The VR specification consists of several key components that together produce a reliable way of describing and transferring genetic variation data:

  1. An Extensible Terminology and Information Model provides researchers, clinicians, and testing laboratories with a shared foundation for bridging patient findings with existing knowledgebases. It offers standard computational data structures for precise biological concepts, such as “allele,” “sequence,” “variation,” and “genotype”. The model is readily extensible—more complex descriptions of biological variation, such as haplotypes, genotypes, categorical variation, and structural variation models, are already underway.

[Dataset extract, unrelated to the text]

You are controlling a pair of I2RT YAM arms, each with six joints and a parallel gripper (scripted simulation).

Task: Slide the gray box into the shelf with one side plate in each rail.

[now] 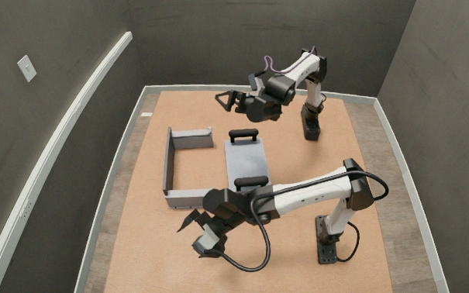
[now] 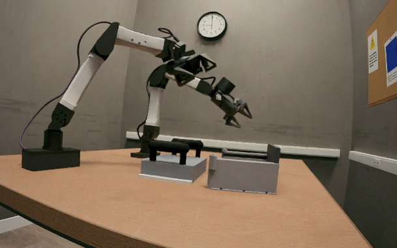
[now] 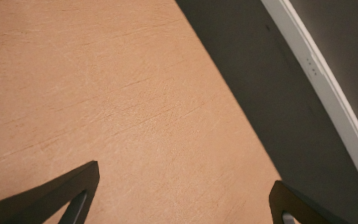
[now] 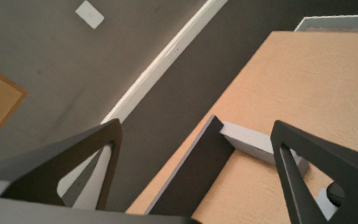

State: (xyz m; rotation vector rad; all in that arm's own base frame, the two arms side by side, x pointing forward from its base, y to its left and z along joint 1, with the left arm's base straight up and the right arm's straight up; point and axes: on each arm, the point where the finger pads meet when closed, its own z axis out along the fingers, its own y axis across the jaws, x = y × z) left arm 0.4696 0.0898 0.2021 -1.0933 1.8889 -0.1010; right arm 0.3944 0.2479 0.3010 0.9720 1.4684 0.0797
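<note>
The gray box lies 15 cm behind my left hand, 41 cm to the right of it and 16 cm below it. From my left hand the other things lie so: back plate (16 cm ahead, 37 cm to the right, 12 cm below).
My right gripper is now 8 cm past the gray box, 5 cm to the right of it and 30 cm above it. The rest, counted from my right hand: back plate 23 cm ahead, 8 cm to the left, 26 cm below.
</note>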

  2. A Machine Readable Schema to structure genetic variation data for electronic data exchange allows investigators to perform analyses with more clarity and ease. While the current schema is JSON based, it is intended to be neutral with respect to languages and databases.
  3. Conventions for data normalization allows users to compare and interpret data sets collected at different institutions. For alleles, the VR specification recommends a normalization process inspired by the NCBI’s SPDI project, which adjusts the sequence position to account for any ambiguity resulting from insertion or deletion alleles.

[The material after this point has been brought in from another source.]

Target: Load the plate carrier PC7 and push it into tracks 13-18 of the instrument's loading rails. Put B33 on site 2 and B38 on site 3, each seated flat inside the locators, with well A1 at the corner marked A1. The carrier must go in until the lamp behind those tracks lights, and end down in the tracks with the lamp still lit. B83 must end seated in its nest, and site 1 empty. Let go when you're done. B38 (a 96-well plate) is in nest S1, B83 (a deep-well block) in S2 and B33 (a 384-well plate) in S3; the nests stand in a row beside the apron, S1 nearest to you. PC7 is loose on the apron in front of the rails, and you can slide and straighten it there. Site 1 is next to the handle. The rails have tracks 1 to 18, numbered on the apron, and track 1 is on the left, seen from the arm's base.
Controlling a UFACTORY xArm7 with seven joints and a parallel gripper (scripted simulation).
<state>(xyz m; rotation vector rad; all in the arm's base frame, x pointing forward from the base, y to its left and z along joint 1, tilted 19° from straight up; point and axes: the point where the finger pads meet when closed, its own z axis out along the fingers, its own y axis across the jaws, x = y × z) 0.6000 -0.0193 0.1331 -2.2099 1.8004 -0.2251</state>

  4. Globally unique computed identifiers enable distributed groups to refer to a specific genetic variation without any prior coordination. Through a series of algorithms that serialize and condense the data into a digestible form, the unique identifier facilitates data exchange and can be used in secure environments.
  5. A python implementation demonstrates the above models and algorithms in action. To enable interoperability, the python package supports translation of existing variation representation schemas into the VR specification (and vice versa) for use in genomic data sharing. 

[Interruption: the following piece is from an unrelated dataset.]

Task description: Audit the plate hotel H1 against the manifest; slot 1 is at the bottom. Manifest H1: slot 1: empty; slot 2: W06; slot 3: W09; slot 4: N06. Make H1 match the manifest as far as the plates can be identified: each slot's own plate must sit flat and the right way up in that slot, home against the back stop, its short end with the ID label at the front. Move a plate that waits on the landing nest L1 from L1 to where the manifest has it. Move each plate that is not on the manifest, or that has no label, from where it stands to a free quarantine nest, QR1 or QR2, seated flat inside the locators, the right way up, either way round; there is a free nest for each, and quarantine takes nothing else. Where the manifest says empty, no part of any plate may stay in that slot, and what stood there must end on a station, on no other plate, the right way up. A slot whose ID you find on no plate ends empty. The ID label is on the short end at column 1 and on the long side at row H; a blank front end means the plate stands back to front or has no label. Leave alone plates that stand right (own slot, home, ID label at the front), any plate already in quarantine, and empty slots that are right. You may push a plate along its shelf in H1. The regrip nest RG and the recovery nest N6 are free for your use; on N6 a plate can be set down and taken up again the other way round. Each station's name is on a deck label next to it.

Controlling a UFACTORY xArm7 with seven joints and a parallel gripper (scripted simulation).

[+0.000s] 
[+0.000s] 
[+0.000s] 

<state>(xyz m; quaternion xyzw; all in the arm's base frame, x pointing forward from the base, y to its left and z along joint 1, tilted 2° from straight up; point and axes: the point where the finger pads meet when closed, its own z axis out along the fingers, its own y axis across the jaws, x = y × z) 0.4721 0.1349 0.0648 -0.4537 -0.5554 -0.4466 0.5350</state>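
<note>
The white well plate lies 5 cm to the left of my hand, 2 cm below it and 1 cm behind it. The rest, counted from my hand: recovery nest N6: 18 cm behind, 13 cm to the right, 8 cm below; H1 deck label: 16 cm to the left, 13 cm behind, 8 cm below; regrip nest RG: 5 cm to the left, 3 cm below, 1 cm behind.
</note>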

“Genetic variation is complex. Currently, no single model exists to represent and exchange this data in a consistent, reliable manner,” said product lead Larry Babb, a senior principal software engineer at the Broad Institute of MIT and Harvard. “By addressing this issue, the specification will allow different communities to ‘speak the same language’— whether it’s diagnostic labs and EHR vendors who are collecting samples or investigators who are accessing them.”

The ClinGen Allele Registry, which provides unique variant identifiers for the community, has developed an initial implementation for the VR specification. “Wide adoption of the VR specification will provide a means of collating information about variants [at scale],” according to a statement by Allele Registry authors Aleks Milosavljevic and Ronak Y. Patel of the Baylor College of Medicine. “This capability has so far been lacking and is synergistic with the approach of the Allele Registry and other web services, which support the linking of information on almost one billion distinct variants.”  

The VR specification aims to maximize the value of the world’s shared genetic variation data. In addition to building computational models for more complex types of variation, the team has future plans to describe new types of intervals and locations, as well as develop additional concepts for representing state and variation.